Collected data —
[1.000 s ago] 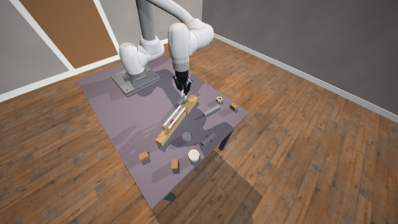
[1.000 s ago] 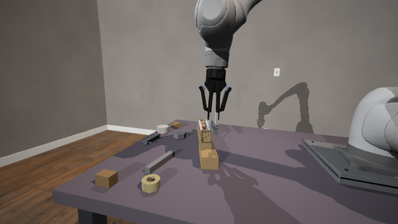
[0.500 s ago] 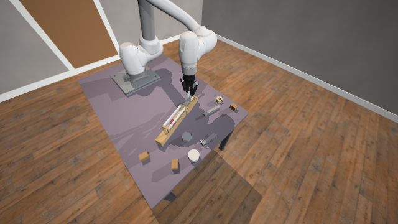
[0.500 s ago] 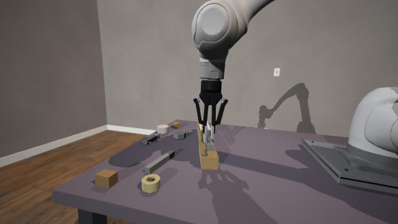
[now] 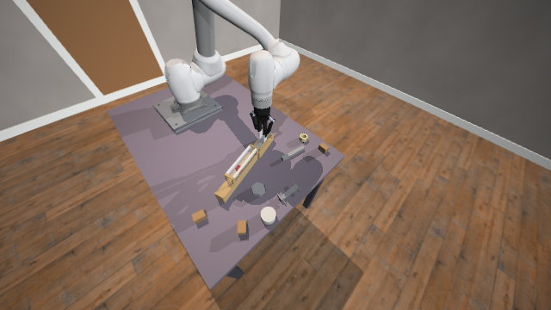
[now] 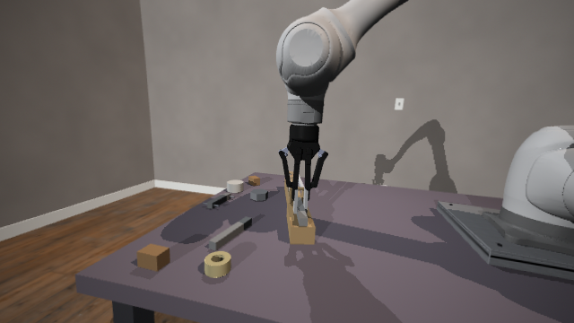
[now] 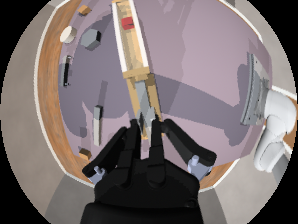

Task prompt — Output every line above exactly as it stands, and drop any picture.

Reply to the exercise —
[1.000 s ago] 
[1.000 s ago] 
[0.500 s ago] 
[0.500 s ago] 
[now] 
[now] 
[now] 

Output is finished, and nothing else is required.